Diceritarakan, Nabi SAW berdiri di atas mimbar, untuk mengingatkan Abdullah bin Ubay bin Salul. Beliau bersabda: “Wahai sekalian kaum Muslimin, siapa orang yang dapat membebaskan aku dari orang yang aku dengar telah menyakiti keluargaku. Demi Allah, aku tidak mengetahui keluargaku melainkan kebaikan. Sungguh mereka telah menyebut-nyebut seseorang (maksudnya Shafwan) yang aku tidak mengenalnya melainkan kebaikan, tidaklah dia mendatangi keluargaku melainkan selalu bersamaku.”
Sa’ad bin Mu’adz, saudara dari Bani ‘Abdul Ashal berdiri seraya berkata: “Aku wahai Rasulullah, aku akan membalaskan penghinaan ini buat anda. Seandainya orang itu dari kalangan suku Aus, aku akan memenggal batang lehernya dan seandainya dari saudara kami dari suku Khazraj, maka perintahkanlah kepada kami, pasti kami akan melaksanakan apa yang anda perintahkan.” Lalu beridirilah seorang laki-laki dari suku Khazraj. Ibunya Hassan adalah anak dari pamannya, dia adalah Sa’ad bin ‘Ubadah, pimpinan suku Khazraj. Dia adalah orang yang shalih, namun hari itu terbawa oleh sikap kesukuan sehingga berkata kepada Sa’ad bin Mu’adz; “Dusta kamu, demi Allah yang mengetahui umur hamba-Nya, kamu tidak akan membunuhnya dan tidak akan dapat membunuhnya. Seandainya dia dari sukumu, kamu tentu tidak akan mau membunuhnya.”
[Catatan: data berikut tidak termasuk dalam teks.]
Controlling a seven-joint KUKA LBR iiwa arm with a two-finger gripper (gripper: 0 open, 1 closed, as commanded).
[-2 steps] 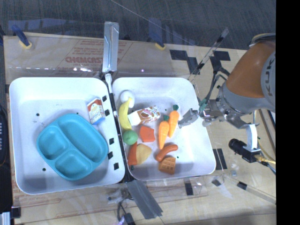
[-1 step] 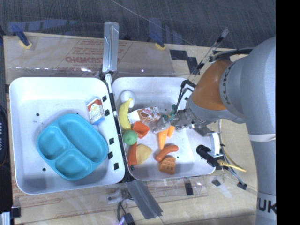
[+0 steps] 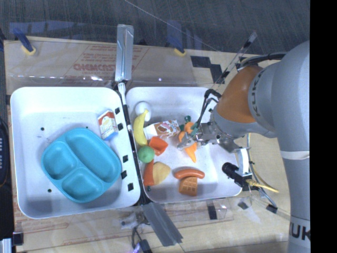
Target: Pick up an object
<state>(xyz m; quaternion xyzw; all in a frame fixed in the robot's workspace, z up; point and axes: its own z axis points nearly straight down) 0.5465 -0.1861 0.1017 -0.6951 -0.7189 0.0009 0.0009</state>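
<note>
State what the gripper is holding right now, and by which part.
Cannot be told. The gripper is down among the toy food in the right bin, beside a carrot, but no object shows clearly between its fingers.

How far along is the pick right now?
Done: the gripper is down in the right bin, among the toy food near the orange carrot piece. In hand: nothing visibly held; the view doesn't settle the grasp. Left: secure an object and lift it out.
</note>
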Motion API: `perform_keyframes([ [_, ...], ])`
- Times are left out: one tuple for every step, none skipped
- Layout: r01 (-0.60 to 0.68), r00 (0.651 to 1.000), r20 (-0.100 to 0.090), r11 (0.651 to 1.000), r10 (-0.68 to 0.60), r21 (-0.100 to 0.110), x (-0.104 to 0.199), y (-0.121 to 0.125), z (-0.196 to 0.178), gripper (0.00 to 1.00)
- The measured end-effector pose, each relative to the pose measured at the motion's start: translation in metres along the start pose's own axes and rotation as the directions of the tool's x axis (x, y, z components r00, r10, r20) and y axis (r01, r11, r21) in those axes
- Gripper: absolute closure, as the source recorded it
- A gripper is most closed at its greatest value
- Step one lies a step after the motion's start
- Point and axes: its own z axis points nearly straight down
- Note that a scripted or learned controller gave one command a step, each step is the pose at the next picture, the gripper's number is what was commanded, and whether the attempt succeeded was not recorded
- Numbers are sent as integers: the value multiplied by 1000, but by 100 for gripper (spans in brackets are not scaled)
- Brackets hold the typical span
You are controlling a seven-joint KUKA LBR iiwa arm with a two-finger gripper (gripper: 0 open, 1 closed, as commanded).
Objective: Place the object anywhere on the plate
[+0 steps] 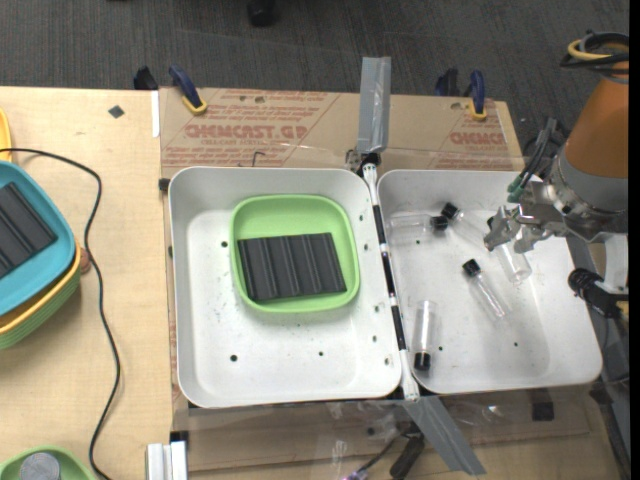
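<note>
Left of the pincer [512,230], well apart: wooden table [80,368], then left white bin [200,368] holding green plate [295,213] with dark ribbed insert [295,266]. Directly beneath and around the pincer: right white bin [560,358]. Just below-left of the pincer, near but apart: clear vial with black cap [482,284], lying flat on bin floor. Further below-left: second clear vial [422,336], black cap toward the near rim. Left of the pincer, near: small black cap [444,214] beside a faint clear tube [405,228]. Pincer low over the bin, tips spread, nothing visibly between them. No vial on plate.
</note>
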Motion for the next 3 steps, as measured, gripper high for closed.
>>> perform_keyframes([
  [0, 1000, 0, 1000, 0, 0, 0, 0, 0, 0],
  [-229, 973, 2, 973, 229, 1, -7, -7, -25, 0],
  [-449, 894, 3, 894, 449, 1, -41, -31, -80, 0],
])
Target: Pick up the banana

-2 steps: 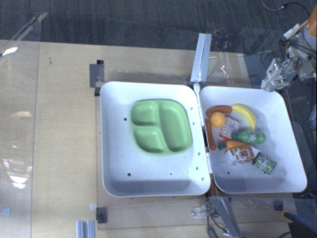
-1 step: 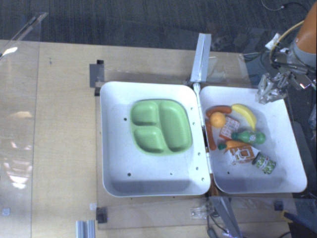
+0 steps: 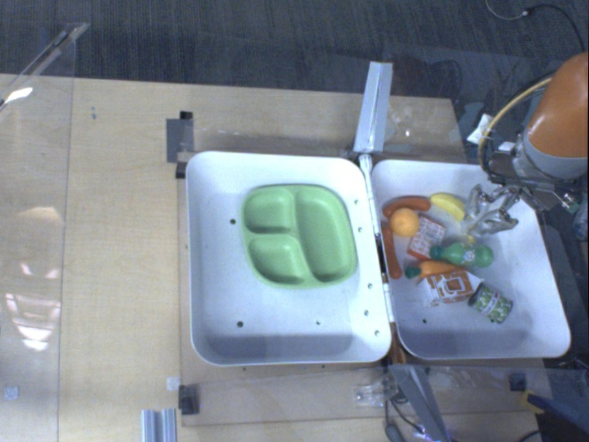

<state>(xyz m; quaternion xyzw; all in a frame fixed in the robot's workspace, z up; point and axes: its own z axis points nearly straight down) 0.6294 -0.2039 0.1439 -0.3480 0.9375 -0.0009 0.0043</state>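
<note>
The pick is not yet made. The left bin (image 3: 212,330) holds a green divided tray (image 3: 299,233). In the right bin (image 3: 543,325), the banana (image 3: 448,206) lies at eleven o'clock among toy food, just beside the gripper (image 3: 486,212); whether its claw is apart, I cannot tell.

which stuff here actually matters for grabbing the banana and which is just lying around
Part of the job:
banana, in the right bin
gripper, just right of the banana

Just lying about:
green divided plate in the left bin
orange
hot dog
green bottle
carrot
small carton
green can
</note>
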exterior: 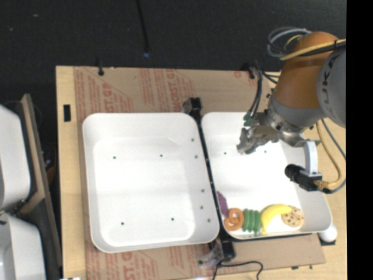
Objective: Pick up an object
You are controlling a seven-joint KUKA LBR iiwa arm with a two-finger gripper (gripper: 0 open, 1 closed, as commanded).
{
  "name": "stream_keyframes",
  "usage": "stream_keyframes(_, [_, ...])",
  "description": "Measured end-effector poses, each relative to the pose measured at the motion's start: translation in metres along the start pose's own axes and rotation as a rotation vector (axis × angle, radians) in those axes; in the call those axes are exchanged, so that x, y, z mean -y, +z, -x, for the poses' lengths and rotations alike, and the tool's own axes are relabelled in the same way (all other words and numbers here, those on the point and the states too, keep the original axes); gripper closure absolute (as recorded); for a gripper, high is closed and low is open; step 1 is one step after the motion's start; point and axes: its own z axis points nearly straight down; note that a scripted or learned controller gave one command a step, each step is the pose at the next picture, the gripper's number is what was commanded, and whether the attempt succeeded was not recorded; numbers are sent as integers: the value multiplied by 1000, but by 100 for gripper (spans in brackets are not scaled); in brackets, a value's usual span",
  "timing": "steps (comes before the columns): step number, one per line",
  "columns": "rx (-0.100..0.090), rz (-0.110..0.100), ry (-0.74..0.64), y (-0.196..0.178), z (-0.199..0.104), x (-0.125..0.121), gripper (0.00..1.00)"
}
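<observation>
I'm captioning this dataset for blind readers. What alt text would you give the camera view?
A grey and orange robot arm hangs its gripper over the upper part of the right white bin, well above a row of small items along that bin's near edge: an orange ring, a green piece, a banana and a cookie. The left bin sits alongside.

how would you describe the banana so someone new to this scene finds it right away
Start at the right bin, the one the arm reaches over, and look along its near edge, where small toys lie in a row. The banana is second from the right, between a green ridged piece and a speckled cookie. It is the row's only yellow, curved thing.
</observation>
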Motion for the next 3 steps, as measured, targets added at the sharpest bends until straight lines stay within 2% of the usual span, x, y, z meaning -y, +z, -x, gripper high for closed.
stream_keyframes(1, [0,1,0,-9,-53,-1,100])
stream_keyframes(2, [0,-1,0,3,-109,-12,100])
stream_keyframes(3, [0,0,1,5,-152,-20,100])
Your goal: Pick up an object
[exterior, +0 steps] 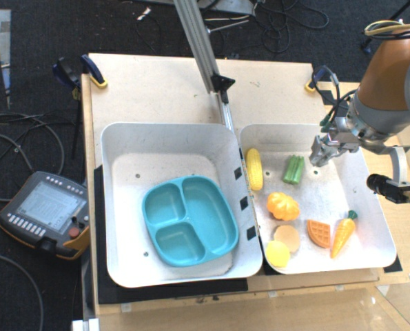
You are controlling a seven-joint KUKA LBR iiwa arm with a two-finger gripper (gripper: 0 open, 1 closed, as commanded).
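The gripper (pixel 320 154), fingers' state impossible to tell, hovers beside a small green ridged vegetable (pixel 293 169) in the right bin (pixel 370 254).

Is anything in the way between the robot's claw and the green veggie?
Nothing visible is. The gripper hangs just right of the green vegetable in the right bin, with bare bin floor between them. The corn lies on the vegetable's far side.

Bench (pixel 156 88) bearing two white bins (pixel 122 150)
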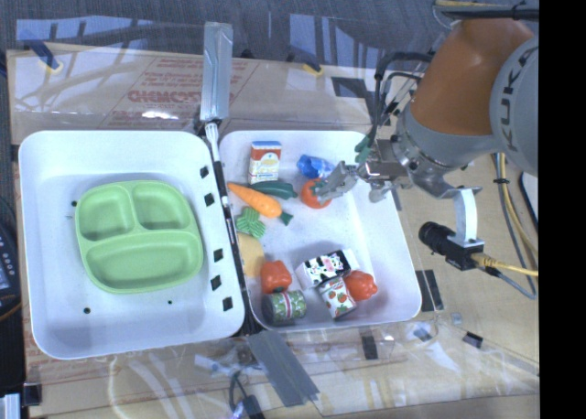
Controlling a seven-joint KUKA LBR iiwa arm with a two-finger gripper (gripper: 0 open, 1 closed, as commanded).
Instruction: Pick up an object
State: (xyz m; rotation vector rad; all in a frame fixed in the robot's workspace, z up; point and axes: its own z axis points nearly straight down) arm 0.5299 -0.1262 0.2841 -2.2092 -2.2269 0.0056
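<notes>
So from the overhead camera view, all the toy food is dumped loose in the right bin (pixel 403 252), which looks like the picking side, while the left bin (pixel 37 225) just carries a green divided tray (pixel 137 234). The stuff is scattered rather than arranged: a small carton (pixel 265 161) and a blue thing (pixel 311 166) up top, a carrot (pixel 255 198) lying diagonally by the divider, and a cluster near the front wall with a cow-print box (pixel 325 268), a can (pixel 286 306) and a couple of red pieces.

The arm comes in from the right, orange band up high, wrist angled down and left over the bin's upper right corner. The end effector (pixel 334 184) sits right at a red tomato-ish piece (pixel 315 194), which I'd guess is the target. The fingers look slightly apart, tips at the tomato's edge, but I can't see it actually clamped between them, so no grip yet as far as I can judge.
</notes>
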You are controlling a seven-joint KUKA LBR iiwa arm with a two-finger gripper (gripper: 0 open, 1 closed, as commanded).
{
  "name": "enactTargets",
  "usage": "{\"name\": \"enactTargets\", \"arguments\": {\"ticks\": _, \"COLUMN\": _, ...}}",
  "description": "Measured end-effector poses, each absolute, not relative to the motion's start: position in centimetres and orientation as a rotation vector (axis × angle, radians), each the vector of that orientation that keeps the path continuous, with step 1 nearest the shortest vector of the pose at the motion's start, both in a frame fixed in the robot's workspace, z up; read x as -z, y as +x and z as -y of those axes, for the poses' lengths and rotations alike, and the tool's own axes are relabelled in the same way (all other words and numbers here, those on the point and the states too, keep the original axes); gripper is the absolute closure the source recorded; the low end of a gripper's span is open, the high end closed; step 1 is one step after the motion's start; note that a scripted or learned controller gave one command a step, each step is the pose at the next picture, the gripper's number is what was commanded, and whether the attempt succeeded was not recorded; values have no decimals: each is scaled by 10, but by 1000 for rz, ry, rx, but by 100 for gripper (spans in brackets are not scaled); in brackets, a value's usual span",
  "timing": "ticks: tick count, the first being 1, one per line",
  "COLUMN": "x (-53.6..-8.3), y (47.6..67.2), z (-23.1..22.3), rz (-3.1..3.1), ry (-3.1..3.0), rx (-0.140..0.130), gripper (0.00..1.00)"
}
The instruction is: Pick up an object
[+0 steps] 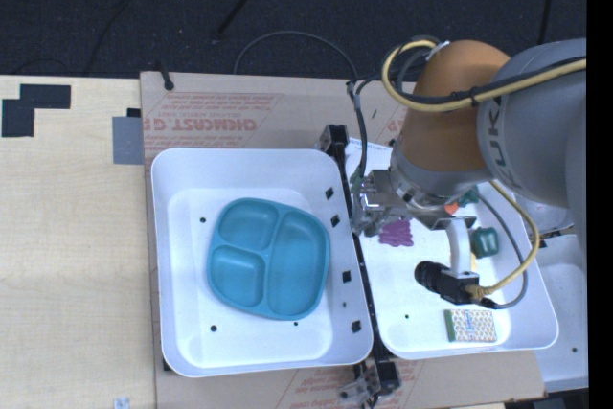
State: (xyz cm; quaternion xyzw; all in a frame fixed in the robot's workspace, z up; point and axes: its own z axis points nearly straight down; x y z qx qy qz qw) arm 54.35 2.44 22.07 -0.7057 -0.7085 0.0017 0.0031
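Purple ragged-edged soft object: lies in the view-right bin, close to that bin's left edge and about midway along it. Not lifted.

Pale wooden bench: carries a brown cardboard sheet with red print across its right portion. Both bins sit on this sheet.

Grey arm: enters from the view's right and hangs over the far half of the right bin, with the orange band uppermost.

Left shallow white bin: holds one item only.

Right shallow white bin: stands edge to edge with the left bin and holds three small items.

Blue moulded plastic plate with three compartments: centred in the left bin, flat and slightly rotated against the bin's edges.

Claw: low over the right bin's left edge, just beside the purple object on its far-left side. Whether it is apart or together cannot be told, since the wrist covers it. Contact with the purple object also cannot be told.

Green-and-white patterned flat rectangular piece: lies by the right bin's near edge, toward its near-right corner, well apart from the purple object.

Small teal block-like object: sits toward the right bin's right edge, about midway along, partly covered by robot hardware. Its shape is unclear.
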Motion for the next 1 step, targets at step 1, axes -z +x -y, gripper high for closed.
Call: {"name": "enactTargets", "arguments": {"ticks": 1, "x": -232, "y": 528, "z": -80, "rz": 2224, "ry": -2212, "rx": -2, "gripper": 100}}
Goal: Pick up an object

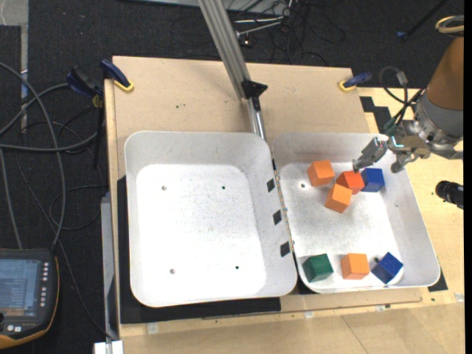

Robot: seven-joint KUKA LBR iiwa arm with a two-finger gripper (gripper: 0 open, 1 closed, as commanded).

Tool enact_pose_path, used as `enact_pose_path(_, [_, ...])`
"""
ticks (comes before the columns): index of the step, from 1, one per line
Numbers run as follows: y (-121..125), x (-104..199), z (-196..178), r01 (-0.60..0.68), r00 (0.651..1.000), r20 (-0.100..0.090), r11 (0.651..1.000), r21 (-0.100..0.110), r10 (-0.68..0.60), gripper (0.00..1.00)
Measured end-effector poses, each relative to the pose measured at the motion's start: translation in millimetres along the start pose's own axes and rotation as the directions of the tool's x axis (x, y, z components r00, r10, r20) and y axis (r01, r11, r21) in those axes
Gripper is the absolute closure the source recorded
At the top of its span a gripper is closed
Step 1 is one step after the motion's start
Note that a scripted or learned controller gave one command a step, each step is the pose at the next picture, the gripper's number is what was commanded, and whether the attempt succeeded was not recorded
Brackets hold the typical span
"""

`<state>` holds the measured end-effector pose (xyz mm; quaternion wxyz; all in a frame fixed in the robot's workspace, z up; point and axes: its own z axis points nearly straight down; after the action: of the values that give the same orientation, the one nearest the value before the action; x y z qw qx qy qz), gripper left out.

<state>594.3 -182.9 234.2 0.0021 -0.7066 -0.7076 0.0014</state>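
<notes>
Blocks are sitting in the right-hand shallow white plastic bin (pixel 413 220), seven small cubes in all, and any one of them would be serving the task. Camera view, from above at a slant: a cluster is lying near the bin's far wall, made up of a light orange cube (pixel 321 172), a red-orange cube (pixel 351 181), a blue cube (pixel 373 178) just beside it, and a second light orange cube (pixel 339 197) tilting on edge against the group. Along the near wall a dark green cube (pixel 318 267), an orange cube (pixel 355 265) and another blue cube (pixel 387 267) are resting in a loose row, apart from one another. The left-hand white bin (pixel 140 198) is lying alongside. The grey arm with its orange band (pixel 446 87) is reaching in from the right, and the two-finger gripper (pixel 385 153) is hanging just above the far cluster, closest to the blue and red-orange cubes; its fingers are standing spread apart with nothing between them. Judging by look, the cubes are being light, stiff, foam- or wood-like pieces with flat matte faces, unlikely to slip or crush. Best hold seems to be across two opposite flat sides. The crowded cluster is leaving little finger room, so the spaced near-wall cubes are looking easier.
</notes>
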Motion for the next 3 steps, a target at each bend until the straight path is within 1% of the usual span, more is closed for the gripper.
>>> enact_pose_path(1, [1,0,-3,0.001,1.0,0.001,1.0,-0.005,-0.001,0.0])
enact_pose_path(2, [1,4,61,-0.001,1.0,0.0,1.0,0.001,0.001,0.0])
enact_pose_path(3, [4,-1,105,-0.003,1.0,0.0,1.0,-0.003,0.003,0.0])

Kemudian Usaid bin Hudhair, anak pamannya Sa’ad bin Mu’adz, berdiri seraya berkata; “Justru kamu yang dusta, demi Allah yang mengetahui umur hamba-Nya, kami pasti akan membunuhnya. Sungguh kamu telah menjadi seorang munafiq karena membela orang-orang munafiq.” Maka suasana pertemuan menjadi semakin memanas, antara dua suku, Aus dan Khazraj hingga mereka hendak saling membunuh, padahal Nabi SAW masih berdiri di atas mimbar. Nabi SAW kemudian menenangkan mereka hingga akhirnya mereka terdiam dan beliau pun diam. Nabi SAW sendiri tidak tahu benar tidaknya berita itu, sehingga menurut Al-Thabari, Allah swt kemudian menurunkan wahyu-Nya dalam Q.S. Al-Nur ayat 11-20 sebagai klarifikasi atas berita bohong tersebut.